8. Device according to the preceding claim, further comprising a tip ejection system.

9. Device according to the preceding claim, wherein the ejection system comprises a rod positioned inside said body and movable in translation.

10. Device according to the preceding claim, wherein said rod is movable in translation by means of a push button.

11. Process for sampling biological material of microbial origin comprising the following steps:

a) Position a tip according to claim 1 to 6 on the distal part of the sampling device according to one of claims 7 or 8, b) Position the sampling device near a colony of biological material of microbial origin present on a culture medium in order to bring the sampling means of said tip into contact with the biological material,

c) Collect all or part of the biological material using the sampling device, so that the biological material collected is attached to the sampling means.

12. Process for preparing an analysis plate for microbiological analysis in MALDI-TOF type mass spectrometry from a sample of biological material comprising the following steps: a) Position a tip according to claim 1 to 5 on the distal part of the sampling device according to claim 6 or 7,

b) Position the sampling device near a colony of biological material of microbial origin present on a culture medium in order to bring the sampling means of the tip into contact with the biological material,

c) Collect all or part of the biological material using the sampling device, so that the biological material collected is attached to the sampling means,

d) Uniformly deposit the biological material sampled on at least one analysis zone of a MALDI-TOF type mass spectrometry analysis plate, by bringing the sampling means into contact with the surface of said at least an analysis area.

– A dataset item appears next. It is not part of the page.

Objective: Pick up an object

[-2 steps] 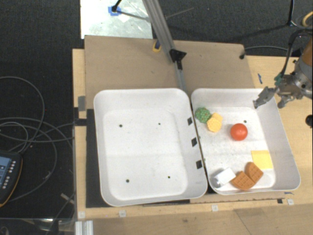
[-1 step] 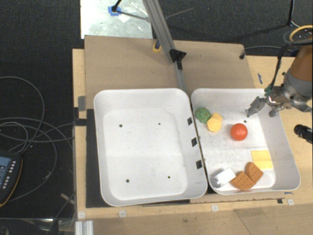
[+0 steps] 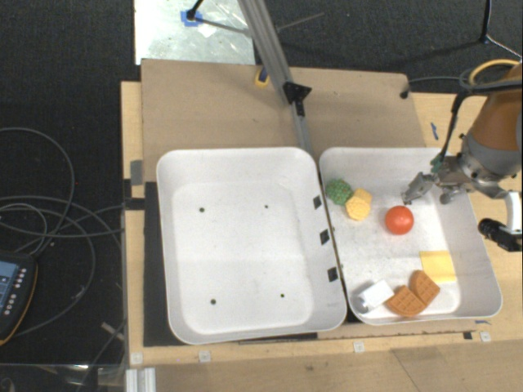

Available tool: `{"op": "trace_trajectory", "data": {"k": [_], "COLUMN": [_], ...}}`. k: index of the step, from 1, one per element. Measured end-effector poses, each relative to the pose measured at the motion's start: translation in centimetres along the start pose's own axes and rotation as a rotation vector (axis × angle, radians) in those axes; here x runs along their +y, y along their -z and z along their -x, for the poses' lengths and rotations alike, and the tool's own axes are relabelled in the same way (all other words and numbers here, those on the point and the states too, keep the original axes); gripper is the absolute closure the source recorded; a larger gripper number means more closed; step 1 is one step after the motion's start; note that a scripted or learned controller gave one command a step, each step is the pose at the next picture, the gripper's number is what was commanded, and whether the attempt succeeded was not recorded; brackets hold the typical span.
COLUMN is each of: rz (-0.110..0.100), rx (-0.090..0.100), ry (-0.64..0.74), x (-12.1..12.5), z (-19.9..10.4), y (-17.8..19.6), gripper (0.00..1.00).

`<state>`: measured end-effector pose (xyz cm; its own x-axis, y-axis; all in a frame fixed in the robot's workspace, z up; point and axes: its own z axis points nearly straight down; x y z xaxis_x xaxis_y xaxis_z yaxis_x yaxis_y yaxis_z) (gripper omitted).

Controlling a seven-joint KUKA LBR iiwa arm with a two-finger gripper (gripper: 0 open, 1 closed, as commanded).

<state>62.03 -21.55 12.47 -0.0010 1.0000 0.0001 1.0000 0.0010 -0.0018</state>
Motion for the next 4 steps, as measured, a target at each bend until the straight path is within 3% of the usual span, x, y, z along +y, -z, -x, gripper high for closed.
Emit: {"op": "trace_trajectory", "data": {"k": [1,4], "rz": [0.008,0.01], "rx": [-0.002,-0.003], "ry": [0.001,0.005], "x": [0.2,0.1], "z": [0.1,0.0], "y": [1.4,15.9], "gripper": [1.0,1.0]}}
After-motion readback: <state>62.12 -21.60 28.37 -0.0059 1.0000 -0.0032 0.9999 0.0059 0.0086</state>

13. Process for isolating biological material of microbial origin on an agar culture medium, comprising the following steps:

a) obtain a sample of biological material in contact with the sampling means of the tip of a sampling device according to claim 6 or 7,

b) Position the sampling device close to the surface of the agar culture medium, so that the sampling means is in contact with said surface,

c) Move the sampling device so that the sampling means moves on the surface of the culture medium, while remaining in contact with it, thus releasing all or part of the sample of biological material in contact with said sampling means from said surface of the culture medium.

14. Preparation method according to claim 11, 12 or 13, further comprising a final step of ejection of the sampling tip.